===== GIVEN DATA

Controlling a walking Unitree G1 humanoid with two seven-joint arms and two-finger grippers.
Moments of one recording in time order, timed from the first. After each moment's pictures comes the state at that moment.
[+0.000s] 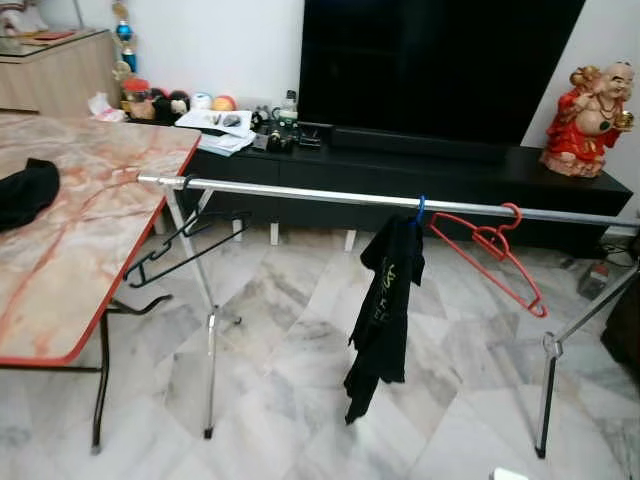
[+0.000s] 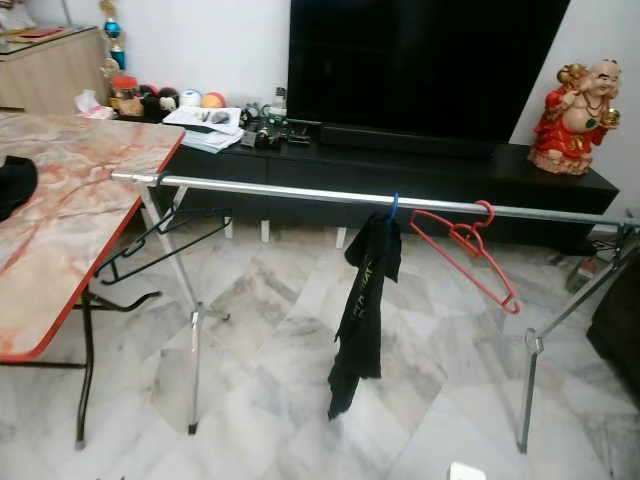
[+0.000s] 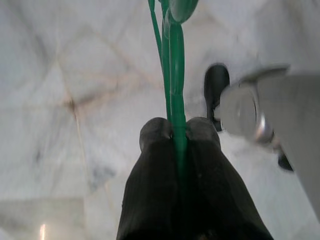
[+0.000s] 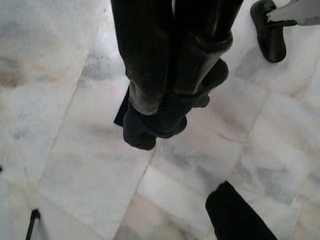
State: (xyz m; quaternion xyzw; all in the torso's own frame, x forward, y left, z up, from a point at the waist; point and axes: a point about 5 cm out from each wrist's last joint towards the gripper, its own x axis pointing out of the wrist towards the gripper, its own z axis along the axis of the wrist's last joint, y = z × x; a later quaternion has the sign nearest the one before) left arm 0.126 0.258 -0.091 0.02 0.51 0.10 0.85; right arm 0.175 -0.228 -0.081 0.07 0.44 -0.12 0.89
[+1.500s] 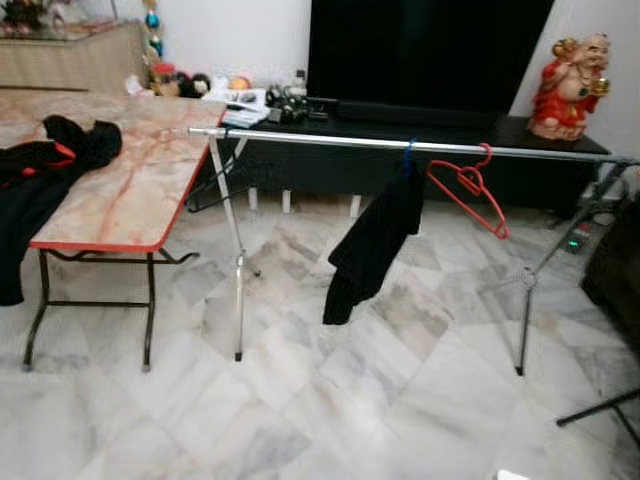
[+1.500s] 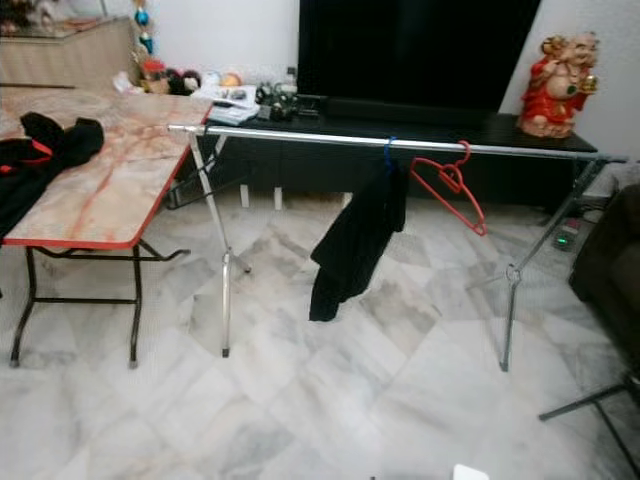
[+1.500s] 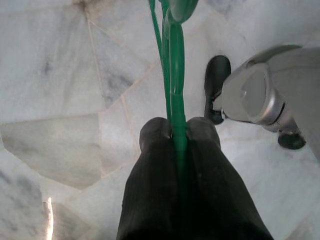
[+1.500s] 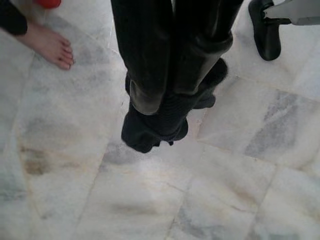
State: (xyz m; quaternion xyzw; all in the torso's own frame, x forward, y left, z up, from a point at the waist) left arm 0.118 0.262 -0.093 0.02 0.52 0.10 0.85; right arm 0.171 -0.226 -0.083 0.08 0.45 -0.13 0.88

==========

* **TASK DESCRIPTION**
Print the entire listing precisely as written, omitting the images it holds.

* **SOLUTION TO THE EXERCISE**
Controlling a walking Unitree G1 humanoid with two seven-joint arms and two-finger grippers.
Moments of one recording in time order, timed from the first. After each moment's pictures comes the state at that moment.
[+0.000s] 
[+0.000s] 
[+0.000s] 
[+0.000s] 
State: (xyz m; quaternion xyzw; all in the torso's own frame, x forward, y left, z up, from a point at the waist; point and axes: a point about 5 cm out from each wrist's last joint towards the gripper, its own x axis pointing out of the wrist towards the gripper, its own z axis along the axis of the wrist's last joint, y = z × x; a later quaternion has the sign nearest the one before) left arm 0.126 0.258 -0.091 0.02 0.51 0.10 0.85; right arm 0.175 -0.228 -0.081 0.07 0.44 -0.12 0.89
[+1.500s] 
[+1.500s] 
[+1.500s] 
[+1.500s] 
State: (xyz m; quaternion xyzw; all in the torso's own frame, x forward, y left, z up, from a point at the waist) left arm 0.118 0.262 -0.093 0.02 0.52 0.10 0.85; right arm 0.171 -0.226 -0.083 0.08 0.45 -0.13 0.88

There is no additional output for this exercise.